A vida é construída por decisões. Algumas parecem pequenas e cotidianas. Outras têm força para mudar a direção de uma história: a escolha de uma profissão, de um relacionamento, de uma mudança de cidade, de um novo projeto, de uma ruptura necessária ou de um recomeço.

Decidir é um dos grandes atos de liberdade do ser humano. Mas, em alguns momentos, essa liberdade pode se transformar em peso. A pessoa sabe que precisa escolher, mas permanece presa entre possibilidades. Analisa, compara, espera mais um sinal, pede novas opiniões, revisa todos os cenários e, pouco a pouco, aquilo que parecia prudência se transforma em paralisia.

A indecisão prolongada tem um custo. Ela consome energia emocional, aumenta a ansiedade, enfraquece a confiança e pode impedir que a vida avance. Muitos projetos não fracassam por falta de capacidade, mas por excesso de adiamento. O sonho não se perde de uma vez. Ele vai sendo deixado para depois, até que o depois se torne uma forma de desistência.

No ambiente profissional, isso aparece com muita clareza. Em um cenário de mudanças rápidas, a dificuldade de escolher pode atrasar movimentos importantes, enfraquecer a confiança das equipes e comprometer o tempo certo de uma oportunidade.

Esse cenário se torna ainda mais desafiador porque vivemos cercados por escolhas. A todo momento, somos chamados a decidir entre caminhos, propostas, informações, convites, possibilidades e alternativas. Estudos sobre comportamento humano já demonstraram que o excesso de opções pode dificultar a escolha e aumentar a insatisfação depois da decisão. No mundo corporativo, isso aparece como adiamento de projetos, insegurança diante de novos posicionamentos e medo de assumir uma direção definitiva.

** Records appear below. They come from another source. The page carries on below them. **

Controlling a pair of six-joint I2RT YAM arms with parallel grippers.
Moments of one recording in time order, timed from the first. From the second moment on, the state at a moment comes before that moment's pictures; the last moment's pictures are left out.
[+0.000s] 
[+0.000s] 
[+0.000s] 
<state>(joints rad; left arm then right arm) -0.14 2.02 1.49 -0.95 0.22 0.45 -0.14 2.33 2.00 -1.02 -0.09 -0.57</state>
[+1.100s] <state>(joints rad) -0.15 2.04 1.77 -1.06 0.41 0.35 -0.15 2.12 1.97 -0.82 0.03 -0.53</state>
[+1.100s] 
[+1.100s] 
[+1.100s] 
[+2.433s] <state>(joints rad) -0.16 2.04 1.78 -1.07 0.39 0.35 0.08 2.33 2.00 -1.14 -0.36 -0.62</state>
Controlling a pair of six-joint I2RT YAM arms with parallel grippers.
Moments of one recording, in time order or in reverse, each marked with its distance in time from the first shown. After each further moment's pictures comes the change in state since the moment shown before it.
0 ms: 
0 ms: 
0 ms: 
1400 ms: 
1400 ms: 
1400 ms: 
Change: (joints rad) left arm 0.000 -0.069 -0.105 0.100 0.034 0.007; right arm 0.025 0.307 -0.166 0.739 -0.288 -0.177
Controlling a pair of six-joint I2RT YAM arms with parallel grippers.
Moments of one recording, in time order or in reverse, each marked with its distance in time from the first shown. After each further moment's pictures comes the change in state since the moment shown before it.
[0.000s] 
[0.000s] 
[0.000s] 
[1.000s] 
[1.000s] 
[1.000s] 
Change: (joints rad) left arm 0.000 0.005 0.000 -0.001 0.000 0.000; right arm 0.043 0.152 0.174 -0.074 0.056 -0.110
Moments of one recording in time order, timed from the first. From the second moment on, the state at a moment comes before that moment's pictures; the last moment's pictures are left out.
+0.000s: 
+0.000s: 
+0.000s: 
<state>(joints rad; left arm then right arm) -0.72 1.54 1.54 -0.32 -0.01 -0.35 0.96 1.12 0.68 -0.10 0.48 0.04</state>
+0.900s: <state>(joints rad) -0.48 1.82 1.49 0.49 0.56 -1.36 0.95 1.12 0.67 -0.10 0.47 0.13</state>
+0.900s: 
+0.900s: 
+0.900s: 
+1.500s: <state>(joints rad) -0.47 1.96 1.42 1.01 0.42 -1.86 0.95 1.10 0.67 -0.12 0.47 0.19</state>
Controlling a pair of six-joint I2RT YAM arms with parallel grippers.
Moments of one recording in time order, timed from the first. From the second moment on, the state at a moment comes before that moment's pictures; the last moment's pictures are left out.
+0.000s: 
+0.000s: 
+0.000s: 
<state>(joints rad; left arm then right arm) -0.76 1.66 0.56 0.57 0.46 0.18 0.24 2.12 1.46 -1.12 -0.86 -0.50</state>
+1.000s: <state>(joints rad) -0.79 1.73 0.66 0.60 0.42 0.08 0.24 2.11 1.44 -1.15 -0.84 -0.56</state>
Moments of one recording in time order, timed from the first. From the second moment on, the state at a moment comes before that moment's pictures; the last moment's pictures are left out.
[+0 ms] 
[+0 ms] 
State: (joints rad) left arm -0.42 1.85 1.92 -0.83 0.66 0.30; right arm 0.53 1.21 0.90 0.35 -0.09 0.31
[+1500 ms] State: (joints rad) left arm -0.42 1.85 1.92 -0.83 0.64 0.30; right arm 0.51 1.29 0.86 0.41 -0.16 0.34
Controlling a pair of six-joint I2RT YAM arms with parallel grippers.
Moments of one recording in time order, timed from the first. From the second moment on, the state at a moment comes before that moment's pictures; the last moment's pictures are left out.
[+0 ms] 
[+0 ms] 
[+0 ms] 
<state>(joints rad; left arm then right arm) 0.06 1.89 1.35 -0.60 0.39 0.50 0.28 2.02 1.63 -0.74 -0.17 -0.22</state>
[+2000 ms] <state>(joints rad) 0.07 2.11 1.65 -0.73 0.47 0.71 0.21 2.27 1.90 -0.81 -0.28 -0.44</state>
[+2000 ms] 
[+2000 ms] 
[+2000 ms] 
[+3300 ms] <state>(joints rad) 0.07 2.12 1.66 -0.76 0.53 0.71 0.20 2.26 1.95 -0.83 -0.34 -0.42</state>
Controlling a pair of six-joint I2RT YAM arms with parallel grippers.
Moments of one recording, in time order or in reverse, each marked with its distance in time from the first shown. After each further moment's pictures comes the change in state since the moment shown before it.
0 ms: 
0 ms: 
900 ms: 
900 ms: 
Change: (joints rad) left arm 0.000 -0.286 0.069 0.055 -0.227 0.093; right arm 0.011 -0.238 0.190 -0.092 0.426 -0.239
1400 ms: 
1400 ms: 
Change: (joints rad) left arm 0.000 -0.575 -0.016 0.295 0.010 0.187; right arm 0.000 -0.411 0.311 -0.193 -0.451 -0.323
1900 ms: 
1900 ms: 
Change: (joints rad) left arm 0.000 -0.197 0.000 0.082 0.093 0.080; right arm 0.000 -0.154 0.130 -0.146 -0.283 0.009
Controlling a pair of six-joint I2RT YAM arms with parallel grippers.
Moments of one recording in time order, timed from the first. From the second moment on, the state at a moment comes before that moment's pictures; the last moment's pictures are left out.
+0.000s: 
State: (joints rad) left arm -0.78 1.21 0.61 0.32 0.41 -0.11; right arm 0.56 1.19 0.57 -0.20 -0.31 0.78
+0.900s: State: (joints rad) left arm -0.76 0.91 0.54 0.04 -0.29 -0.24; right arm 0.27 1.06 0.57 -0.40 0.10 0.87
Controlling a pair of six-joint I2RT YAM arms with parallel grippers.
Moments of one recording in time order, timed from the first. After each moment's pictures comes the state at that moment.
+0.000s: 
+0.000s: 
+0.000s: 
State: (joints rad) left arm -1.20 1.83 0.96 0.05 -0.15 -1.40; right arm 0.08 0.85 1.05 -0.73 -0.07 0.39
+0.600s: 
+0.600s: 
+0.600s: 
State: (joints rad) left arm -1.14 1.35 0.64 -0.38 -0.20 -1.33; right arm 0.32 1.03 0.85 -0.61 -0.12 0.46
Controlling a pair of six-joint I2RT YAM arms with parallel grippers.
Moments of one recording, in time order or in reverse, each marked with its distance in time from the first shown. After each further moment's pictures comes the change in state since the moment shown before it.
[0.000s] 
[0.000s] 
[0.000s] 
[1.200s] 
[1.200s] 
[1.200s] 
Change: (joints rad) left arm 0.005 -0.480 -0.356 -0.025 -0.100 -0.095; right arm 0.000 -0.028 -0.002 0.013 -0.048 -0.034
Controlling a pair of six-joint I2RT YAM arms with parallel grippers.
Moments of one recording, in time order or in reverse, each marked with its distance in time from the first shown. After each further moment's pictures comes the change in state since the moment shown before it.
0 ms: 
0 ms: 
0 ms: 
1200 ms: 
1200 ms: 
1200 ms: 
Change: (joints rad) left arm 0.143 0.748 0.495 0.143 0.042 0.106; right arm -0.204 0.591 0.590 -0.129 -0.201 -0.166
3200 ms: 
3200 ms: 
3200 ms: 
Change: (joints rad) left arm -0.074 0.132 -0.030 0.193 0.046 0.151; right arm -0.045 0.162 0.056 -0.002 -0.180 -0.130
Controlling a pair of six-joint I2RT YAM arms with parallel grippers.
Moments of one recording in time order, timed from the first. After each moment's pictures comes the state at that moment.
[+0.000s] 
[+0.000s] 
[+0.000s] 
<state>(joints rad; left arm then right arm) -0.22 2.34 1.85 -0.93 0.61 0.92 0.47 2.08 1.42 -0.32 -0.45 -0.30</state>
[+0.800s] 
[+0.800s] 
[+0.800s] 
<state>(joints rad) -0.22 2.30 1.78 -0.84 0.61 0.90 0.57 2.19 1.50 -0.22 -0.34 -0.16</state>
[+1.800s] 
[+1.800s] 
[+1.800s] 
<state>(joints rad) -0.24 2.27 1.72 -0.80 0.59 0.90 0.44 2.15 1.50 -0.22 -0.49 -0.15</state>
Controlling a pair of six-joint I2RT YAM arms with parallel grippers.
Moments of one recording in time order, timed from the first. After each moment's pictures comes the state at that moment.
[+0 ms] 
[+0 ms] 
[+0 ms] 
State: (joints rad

Há também um fenômeno cada vez mais presente: o medo de que exista sempre uma opção melhor. Essa sensação faz com que muitas pessoas permaneçam comparando possibilidades, esperando a condição ideal, a proposta perfeita, o cenário sem risco. Mas, enquanto esperam a escolha perfeita, perdem tempo, energia e presença. Muitas vezes, o problema não está na falta de boas alternativas, mas na dificuldade de assumir uma delas com maturidade.

A própria origem da palavra “decidir” nos ajuda a compreender esse processo. O verbo vem do latim decidere, que significa “cortar fora”. Decidir é escolher uma possibilidade e abrir mão de outras. Talvez seja por isso que tantas pessoas sintam medo. Toda decisão envolve uma renúncia. Ao escolher um caminho, deixamos outros para trás.

Decidir não é um ato puramente racional. A importância das emoções nos processos de escolha é confirmada pelos estudos da neurociência. As experiências passadas deixam marcas emocionais que influenciam a forma como avaliamos riscos, possibilidades e consequências. Por isso, muitas vezes, a dificuldade de decidir não está apenas na falta de informação, mas no medo de errar, de frustrar expectativas, de ser julgado ou de não dar conta do resultado.

Decidir, portanto, é também um processo de competência emocional. Aprende-se a confiar em si mesmo assumindo escolhas, lidando com os efeitos delas e ajustando a rota quando necessário.

Porque, no fim, não é a ausência de medo que nos faz avançar. É a coragem de escolher apesar dele.